Sher: Considering the shift in POP awareness that is finally spawning, do you feel the research and clinician communities at large will grow quickly enough to address need on the global plane?

Dr. Ortiz: There are numerous non-consensual proposals in the nomenclature, in research designs and therapies not validated by randomized control trials that have motivated different therapeutic and diagnostic opinions in permanent review.
Technological development and its adaptation for clinical use are not always related with its analytical validation. From this the differences in regional consensus are derived.

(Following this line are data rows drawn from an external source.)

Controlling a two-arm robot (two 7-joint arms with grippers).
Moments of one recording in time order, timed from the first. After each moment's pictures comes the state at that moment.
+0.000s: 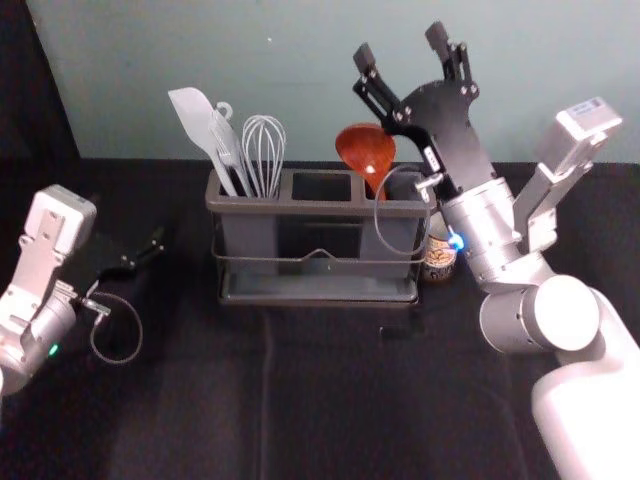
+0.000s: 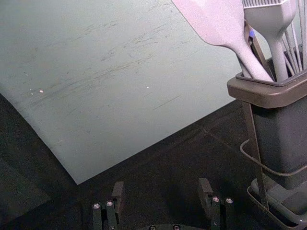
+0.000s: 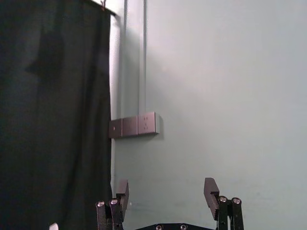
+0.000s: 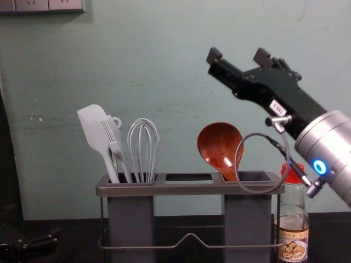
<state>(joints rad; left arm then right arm) -0.20 0.60 0.45 -1.41 -0.25 -0.12 0.03 0.35 0.02 -0.21 -1.29 0.26 -0.56 0.39</state>
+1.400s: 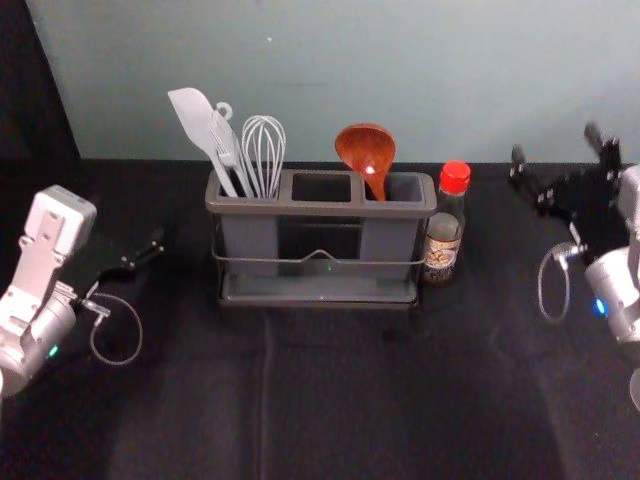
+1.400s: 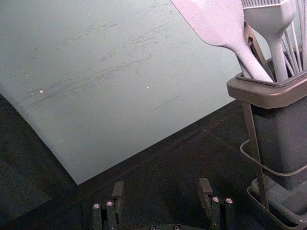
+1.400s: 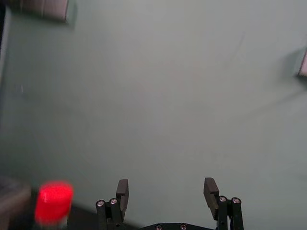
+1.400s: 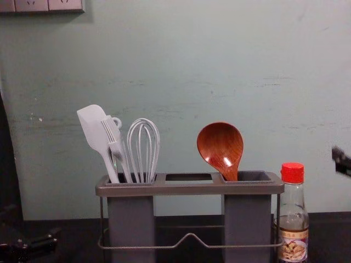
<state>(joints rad) -0.20 0.60 0.45 -1.41 -0.25 -0.12 0.03 0.19 0.19 -0.01 -1.35 -0.08 -0.35 0.16</state>
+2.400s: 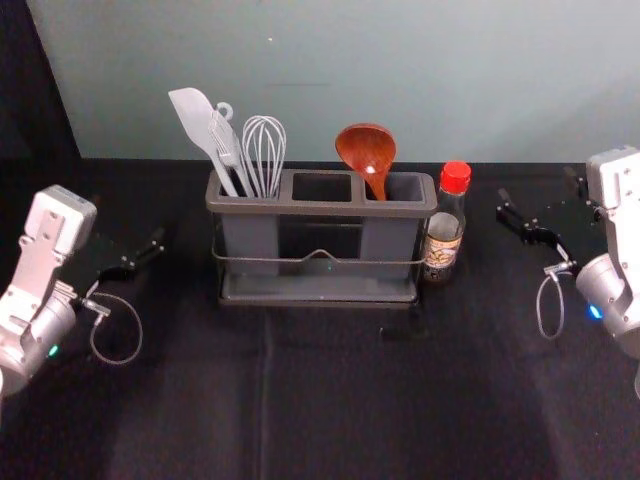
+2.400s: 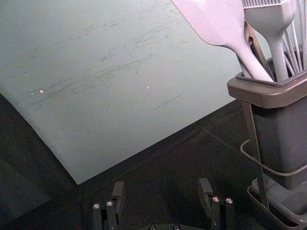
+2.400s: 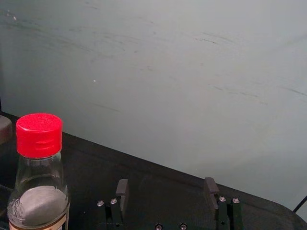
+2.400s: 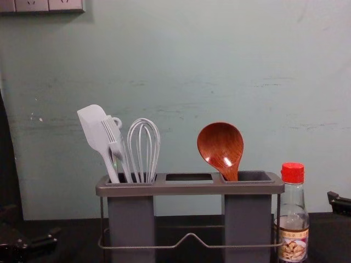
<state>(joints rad) -0.20 0.60 0.45 -1.41 -0.25 -0.12 0.03 0.22 0.23 -0.05 -1.34 -0.06 -0.05 0.19</state>
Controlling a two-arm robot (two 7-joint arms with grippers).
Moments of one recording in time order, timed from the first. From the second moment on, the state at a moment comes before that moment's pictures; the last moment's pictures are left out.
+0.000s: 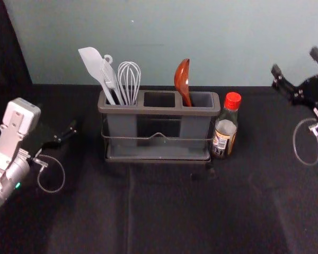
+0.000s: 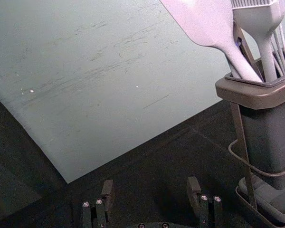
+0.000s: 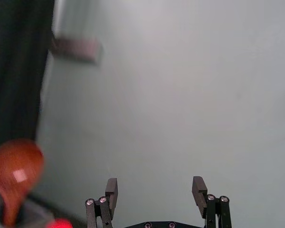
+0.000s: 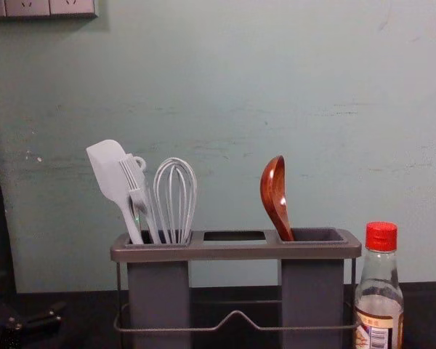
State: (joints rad) left arm -0.20 0.60 0.45 -1.41 -0.25 -0.12 0.03; right arm 0.14 0.37 -0.02 -1.52 0.17 -0.33 0.33
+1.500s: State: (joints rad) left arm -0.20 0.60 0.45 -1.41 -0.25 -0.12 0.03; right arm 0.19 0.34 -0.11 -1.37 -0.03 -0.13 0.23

Sher: We have so much more to do: we have so much more to learn. As healthcare, research, academia, industry, and advocacy move the needle forward side by side, we will springboard a comfort zone enabling global evolution.

~Every Voice Matters~

Oscar Contreras Ortiz, MD, FACOG biography: Dr. Ortiz is an International Urogynecological Association (IUGA) co-founder, International Federation of Gynecology and Obstetrics (FIGO) former Working Group on Pelvic Floor Medicine and Reconstructive Surgery Committee Chair, international Urogynecologic Key Opinion Leader, and is Consultant Head Professor of the Faculty of Medicine, University of Buenos Aires, Argentina. Dr. Ortiz is the recipient of 5 international awards, has submitted 144 academic papers in Argentina and 93 international academic papers, and has contributed multiple chapters in academic books.